North Macedonia‘s fuel supply is heavily integrated with regional partners and the European market:
Greece: This is the most critical partner for liquid fuels. Most refined products enter North Macedonia from Greek refineries (such as those owned by Hellenic Energy) via rail or truck. Bulgaria: A major regional supplier of refined mineral products and fuels. Serbia: A key trade partner for energy products and general imports. European Union (Other): Germany and Italy are also significant suppliers of specialized mineral products and chemical derivatives.
Two major infrastructure projects are currently receiving its energy: Thessaloniki-Skopje Pipeline Restart: In February 2026, the 213-km pipeline connecting the Port of Thessaloniki to the OKTA refinery was officially prepared for restart after a 13-year pause. Crucially, it has been converted to transport diesel fuel rather than crude oil, significantly increasing the security and efficiency of the country’s fuel supply.
Gas Diversification: As of 2025–2026, it has begun importing natural gas from Azerbaijan and the US (LNG) via interconnections with Bulgaria and Greece to reduce its historical 100% reliance on Russian gas.
Albania‘s fuel market is dominated by imports of refined petrol and diesel:
Saudi Arabia: In 2025, Saudi Arabia became the leading supplier, providing approximately 35% (257,000 tons) of the country’s oil imports. Major Importers: Large private firms like Kastrati Energy Trade and Gega Oil handle the bulk of these shipments, which typically arrive via the Suez Canal.
Other Corridors: Regular imports also arrive through maritime routes from Turkey, the Black Sea region, and the United States.
Kosovo: Regional Partners (CEFTA): A significant portion of imports comes from North Macedonia, Albania, and Serbia. European Union: Roughly 43% of Kosovo’s total imports (across all goods, including fuels) originate from the EU, with Germany and Italy being major contributors.

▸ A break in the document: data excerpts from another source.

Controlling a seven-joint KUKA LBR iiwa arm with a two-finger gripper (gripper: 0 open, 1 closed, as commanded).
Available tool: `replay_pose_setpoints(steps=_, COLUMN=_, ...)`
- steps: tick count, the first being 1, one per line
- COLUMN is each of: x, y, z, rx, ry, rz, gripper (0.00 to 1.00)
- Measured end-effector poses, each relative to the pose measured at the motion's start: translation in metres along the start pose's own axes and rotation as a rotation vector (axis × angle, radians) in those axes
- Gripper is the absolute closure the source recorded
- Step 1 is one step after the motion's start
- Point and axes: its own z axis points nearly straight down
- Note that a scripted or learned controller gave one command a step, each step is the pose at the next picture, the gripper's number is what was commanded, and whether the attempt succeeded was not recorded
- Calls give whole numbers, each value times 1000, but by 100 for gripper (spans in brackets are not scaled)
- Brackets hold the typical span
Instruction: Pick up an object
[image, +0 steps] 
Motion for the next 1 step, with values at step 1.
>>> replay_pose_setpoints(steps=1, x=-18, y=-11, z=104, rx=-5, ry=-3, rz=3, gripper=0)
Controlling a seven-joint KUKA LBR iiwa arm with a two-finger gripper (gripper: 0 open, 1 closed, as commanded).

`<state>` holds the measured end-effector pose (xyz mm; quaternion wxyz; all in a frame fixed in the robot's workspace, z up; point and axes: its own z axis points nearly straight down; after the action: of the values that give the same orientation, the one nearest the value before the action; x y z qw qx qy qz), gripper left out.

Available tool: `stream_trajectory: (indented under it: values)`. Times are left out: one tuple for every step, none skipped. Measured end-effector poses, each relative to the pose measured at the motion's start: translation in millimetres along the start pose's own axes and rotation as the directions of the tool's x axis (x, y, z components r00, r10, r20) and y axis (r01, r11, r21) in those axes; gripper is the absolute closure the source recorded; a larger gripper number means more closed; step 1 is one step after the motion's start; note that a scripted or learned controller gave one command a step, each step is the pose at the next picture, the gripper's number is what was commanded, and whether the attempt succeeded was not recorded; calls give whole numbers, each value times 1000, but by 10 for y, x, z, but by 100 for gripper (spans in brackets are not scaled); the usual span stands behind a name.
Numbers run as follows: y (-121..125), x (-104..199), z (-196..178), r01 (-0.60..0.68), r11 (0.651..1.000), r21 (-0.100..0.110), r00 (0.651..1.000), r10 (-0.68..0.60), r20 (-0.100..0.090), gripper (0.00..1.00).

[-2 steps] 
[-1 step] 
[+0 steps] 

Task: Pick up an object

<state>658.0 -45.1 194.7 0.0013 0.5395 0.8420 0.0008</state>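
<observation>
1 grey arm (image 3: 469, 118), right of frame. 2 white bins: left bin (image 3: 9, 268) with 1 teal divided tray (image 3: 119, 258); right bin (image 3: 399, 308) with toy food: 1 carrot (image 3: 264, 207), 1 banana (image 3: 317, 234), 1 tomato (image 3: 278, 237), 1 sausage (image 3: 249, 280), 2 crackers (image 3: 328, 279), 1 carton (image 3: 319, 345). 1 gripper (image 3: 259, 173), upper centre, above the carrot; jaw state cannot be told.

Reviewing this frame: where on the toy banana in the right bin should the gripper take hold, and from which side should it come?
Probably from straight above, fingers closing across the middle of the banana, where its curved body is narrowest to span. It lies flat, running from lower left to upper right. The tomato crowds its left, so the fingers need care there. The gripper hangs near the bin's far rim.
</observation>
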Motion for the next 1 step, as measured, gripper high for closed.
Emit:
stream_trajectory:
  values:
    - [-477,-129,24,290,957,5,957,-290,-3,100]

Montenegro, relies heavily on its immediate neighbors and the European market for its energy needs.
Serbia: Serbia remains Montenegro’s largest overall trading partner, providing a substantial share of its imported fuels and machinery.
Greece and the EU: Much of the refined fuel used in Montenegro comes from Greek refineries like Hellenic Petroleum. It also enters through the Adriatic from other EU Mediterranean members.
China and Germany have significant influence. They are major partners for machinery and transport equipment. Furthermore, they play roles in the broader logistics and supply chain for energy-related infrastructure in the country.
Although geographically distant, the Balkans are economically sensitive to global changes. Countries in the region depend heavily on imports of energy and raw materials. Impacts include increased costs of imported fuel. Electricity expenses rise. Higher transportation and production costs occur. Citizens face diminished purchasing power. Conflicts in the Middle East and beyond have far-reaching consequences that extend into global and regional economies. The Balkans, due to their economic structure and reliance on imports, are particularly vulnerable to rising fuel and food prices.